Ополчинин рассказывал, что на цесаревне была кираса, и что она, всегда казавшаяся очень красивою, была на этот раз поистине прекрасна.
Придя к собранным гренадерам, она сказала им: «Ребята, вы знаете, чья я дочь; ступайте за мною». Нужно было видеть и слышать, что сделалось с гренадерами. Подъем духа был такой и увлечение так сильно, что если бы не сама же Елисавета Петровна, старавшаяся укротить их, может быть, было бы сделано что-нибудь и безрассудное, в чем впоследствии пришлось бы раскаиваться. Елисавета сказала гренадерам: «Клянусь умереть за вас, клянетесь ли умереть за меня?» Гренадеры ответили ей, что клянутся и готовы костьми лечь за нее. «Ну, так идемте!» – сказала цесаревна и, выйдя из казарм, села в сани, а затем, окруженная всей гренадерской ротой Преображенского полка, направилась ко дворцу по Невской першпективе. По дороге послали арестовать Миниха, Остермана, Менгдена и Лопухина.

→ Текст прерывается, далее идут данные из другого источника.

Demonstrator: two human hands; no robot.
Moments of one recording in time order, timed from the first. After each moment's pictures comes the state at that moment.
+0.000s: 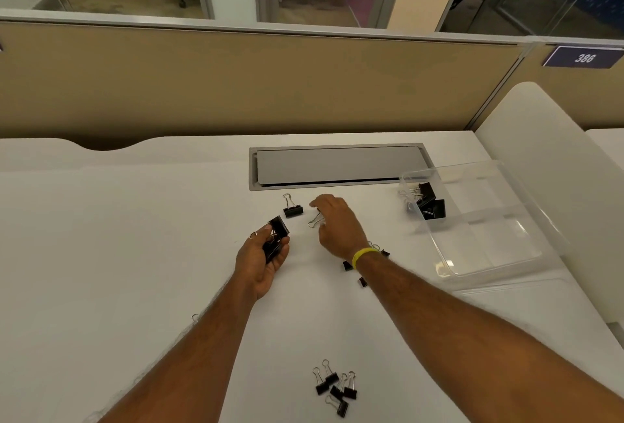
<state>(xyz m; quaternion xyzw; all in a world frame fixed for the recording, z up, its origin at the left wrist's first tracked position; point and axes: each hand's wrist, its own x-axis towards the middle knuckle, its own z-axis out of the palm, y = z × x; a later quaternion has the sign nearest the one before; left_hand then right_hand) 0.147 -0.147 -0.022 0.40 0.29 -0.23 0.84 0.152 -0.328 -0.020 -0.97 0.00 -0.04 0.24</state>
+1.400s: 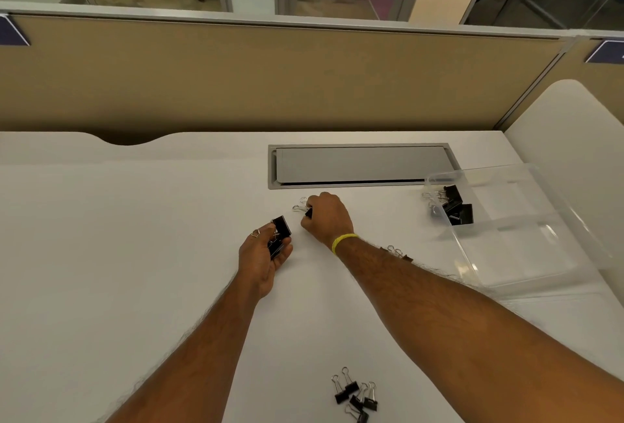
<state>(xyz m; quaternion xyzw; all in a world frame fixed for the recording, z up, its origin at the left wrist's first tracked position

– Неужели Остерман и Миних арестованы? – спросила Сонюшка. – Я думала, что и само действо при их участии устроено. Как же без них?
Собственно говоря, она раньше ничего не думала ни об Остермане, ни о Минихе, но в продолжение того, как рассказывал Левушка, она все ждала, что в его рассказе появится, наконец, какой-нибудь человек, на которого может опереться, как на помощника, Елисавета Петровна, и что этим человеком будет кто-нибудь из государственных людей.